— Work to be completed —
Each entry should be written out again exactly, so that nothing is lost.

— Exercise materials —
┌──

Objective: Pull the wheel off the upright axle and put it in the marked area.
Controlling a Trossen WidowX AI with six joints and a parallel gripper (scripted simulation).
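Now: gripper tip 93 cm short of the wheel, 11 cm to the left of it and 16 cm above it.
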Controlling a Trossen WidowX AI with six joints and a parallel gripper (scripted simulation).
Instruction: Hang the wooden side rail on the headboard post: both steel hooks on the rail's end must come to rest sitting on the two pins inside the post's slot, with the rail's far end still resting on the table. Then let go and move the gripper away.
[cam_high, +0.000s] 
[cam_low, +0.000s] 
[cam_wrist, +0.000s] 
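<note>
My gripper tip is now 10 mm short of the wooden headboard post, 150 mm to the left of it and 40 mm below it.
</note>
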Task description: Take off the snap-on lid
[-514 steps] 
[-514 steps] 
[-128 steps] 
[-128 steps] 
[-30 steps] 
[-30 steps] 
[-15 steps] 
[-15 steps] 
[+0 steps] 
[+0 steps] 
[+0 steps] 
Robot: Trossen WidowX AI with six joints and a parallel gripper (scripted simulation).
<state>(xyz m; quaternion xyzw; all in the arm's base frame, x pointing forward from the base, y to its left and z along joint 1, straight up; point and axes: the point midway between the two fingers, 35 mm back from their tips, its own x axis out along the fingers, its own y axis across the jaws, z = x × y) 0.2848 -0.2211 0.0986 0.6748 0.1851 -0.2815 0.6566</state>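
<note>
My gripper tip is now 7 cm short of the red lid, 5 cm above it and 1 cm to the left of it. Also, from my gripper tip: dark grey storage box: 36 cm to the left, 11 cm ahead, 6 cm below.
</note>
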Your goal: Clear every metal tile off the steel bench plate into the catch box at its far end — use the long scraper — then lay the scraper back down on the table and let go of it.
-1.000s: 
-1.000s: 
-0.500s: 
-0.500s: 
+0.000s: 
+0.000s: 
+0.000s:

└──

— Answer box —
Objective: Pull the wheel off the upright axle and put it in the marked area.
Controlling a Trossen WidowX AI with six joints and a parallel gripper (scripted simulation).
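Now: gripper tip 93 cm short of the wheel, 11 cm to the left of it and 16 cm above it.
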Controlling a Trossen WidowX AI with six joints and a parallel gripper (scripted simulation).
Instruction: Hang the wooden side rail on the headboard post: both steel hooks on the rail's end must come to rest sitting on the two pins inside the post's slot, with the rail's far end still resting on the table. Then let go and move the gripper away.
[cam_high, +0.000s] 
[cam_low, +0.000s] 
[cam_wrist, +0.000s] 
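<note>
My gripper tip is now 10 mm short of the wooden headboard post, 150 mm to the left of it and 40 mm below it.
</note>
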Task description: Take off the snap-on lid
[-514 steps] 
[-514 steps] 
[-128 steps] 
[-128 steps] 
[-30 steps] 
[-30 steps] 
[-15 steps] 
[-15 steps] 
[+0 steps] 
[+0 steps] 
[+0 steps] 
Robot: Trossen WidowX AI with six joints and a parallel gripper (scripted simulation).
<state>(xyz m; quaternion xyzw; all in the arm's base frame, x pointing forward from the base, y to its left and z along joint 1, straight up; point and axes: the point midway between the two fingers, 35 mm back from their tips, its own x axis out along the fingers, its own y axis across the jaws, z = x × y) 0.2848 -0.2211 0.0986 0.6748 0.1851 -0.2815 0.6566</state>
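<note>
My gripper tip is now 7 cm short of the red lid, 5 cm above it and 1 cm to the left of it. Also, from my gripper tip: dark grey storage box: 36 cm to the left, 11 cm ahead, 6 cm below.
</note>
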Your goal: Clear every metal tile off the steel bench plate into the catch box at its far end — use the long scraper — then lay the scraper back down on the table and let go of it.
-1.000s: 
-1.000s: 
-0.500s: 
-0.500s: 
+0.000s: 
+0.000s: 
+0.000s:

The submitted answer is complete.